I do in fact discount the counterfactual value of alignment for exactly this reason, BTW.
I would probably agree that alignment work is more likely to make a counterfactual difference to P(misalignment) than s-risk-targeted work is to make a counterfactual difference to P(s-risk), overall. But the gap seems to be overstated (and other prioritization considerations can outweigh this one, of course).
Claims about counterfactual value of interventions given AI assistance should be consistent
A common claim I hear about research on s-risks is that it’s much less counterfactual than alignment research, because if alignment goes well we can just delegate it to aligned AIs (and if it doesn’t, there’s little hope of shaping the future anyway).
I think there are several flaws with this argument that require more object-level context (see this post).[1] But at a high level, this consideration—that research/engineering can be delegated to AIs that pose little-to-no risk of takeover—should also make us discount the counterfactual value of alignment research/engineering.
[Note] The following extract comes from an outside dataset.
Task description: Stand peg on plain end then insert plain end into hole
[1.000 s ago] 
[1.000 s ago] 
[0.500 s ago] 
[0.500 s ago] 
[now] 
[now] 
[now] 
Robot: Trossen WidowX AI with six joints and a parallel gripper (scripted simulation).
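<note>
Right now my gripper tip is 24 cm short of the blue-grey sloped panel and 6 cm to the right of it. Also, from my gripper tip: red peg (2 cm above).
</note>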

The main plan of OpenAI’s alignment team, and part of Anthropic’s plan and those of several thought leaders in alignment, is to delegate alignment work (arguably the hardest parts thereof)[2] to AIs.
It’s plausible (and apparently a reasonably common view among alignment researchers) that:
Aligning models on tasks that humans can evaluate just isn’t that hard, and would be done by labs for the purpose of eliciting useful capabilities anyway; and
If we restrict to using predictive (non-agentic) models for assistance in aligning AIs on tasks humans can’t evaluate, they will pose very little takeover risk even if we don’t have a solution to alignment for AIs at their limited capability level.
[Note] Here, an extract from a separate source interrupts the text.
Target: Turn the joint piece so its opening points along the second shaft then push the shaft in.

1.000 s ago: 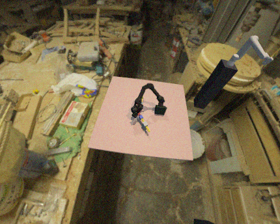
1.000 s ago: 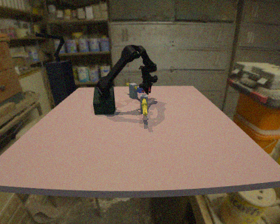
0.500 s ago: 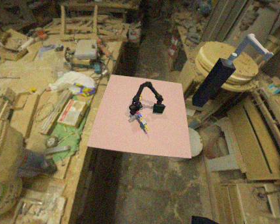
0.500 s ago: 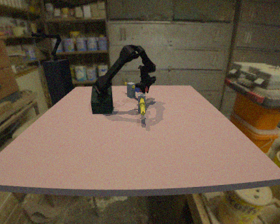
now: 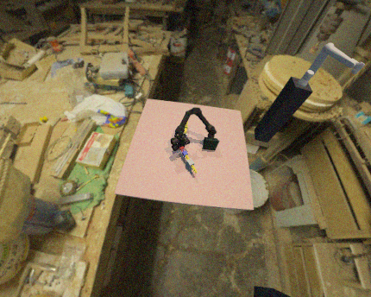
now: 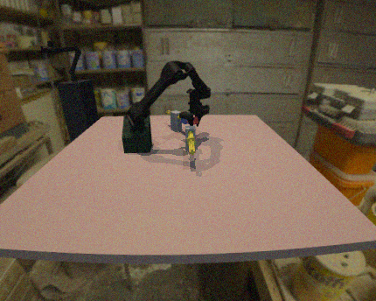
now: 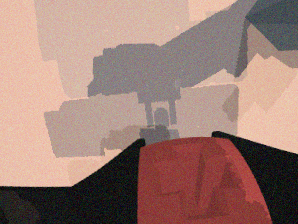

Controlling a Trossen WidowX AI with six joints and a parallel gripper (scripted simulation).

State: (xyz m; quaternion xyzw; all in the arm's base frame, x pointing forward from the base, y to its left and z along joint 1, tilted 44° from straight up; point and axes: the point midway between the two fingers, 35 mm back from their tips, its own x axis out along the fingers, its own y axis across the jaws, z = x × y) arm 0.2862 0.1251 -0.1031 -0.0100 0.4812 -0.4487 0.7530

It seems that if these claims hold, lots of alignment work would be made obsolete by AIs, not just s-risk-specific work. And I think several of the arguments for humans doing some alignment work anyway apply to s-risk-specific work:
In order to recognize what good alignment work (or good deliberation about reducing conflict risks) looks like, and provide data on which to finetune AIs who will do that work, we need to practice doing that work ourselves. (Christiano here, Wentworth here)
To the extent that working on alignment (or s-risks) ourselves gives us / relevant decision-makers evidence about how fundamentally difficult these problems are, we’ll have better guesses as to whether we need to push for things like avoiding deploying the relevant kinds of AI at all. (Christiano again)
For seeding the process that bootstraps a sequence of increasingly smart aligned AIs, you need human input at the bottom to make sure that process doesn’t veer off somewhere catastrophic—garbage in, garbage out. (O’Gara here.) AIs’ tendencies towards s-risky conflicts seem to be, similarly, sensitive to path-dependent factors (in their decision theory and priors, not just values, so alignment plausibly isn’t sufficient).
I would probably agree that alignment work is more likely to make a counterfactual difference to P(misalignment) than s-risk-targeted work is to make a counterfactual difference to P(s-risk), overall. But the gap seems to be overstated (and other prioritization considerations can outweigh this one, of course).
That post focuses on technical interventions, but a non-technical intervention that seems pretty hard to delegate to AIs is to reduce race dynamics between AI labs, which lead to an uncooperative multipolar takeoff.
I.e., the hardest part is ensuring the alignment of AIs on tasks that humans can’t evaluate, where the ELK problem arises.
I do in fact discount the counterfactual value of alignment for exactly this reason, BTW.
Agree with this point in particular.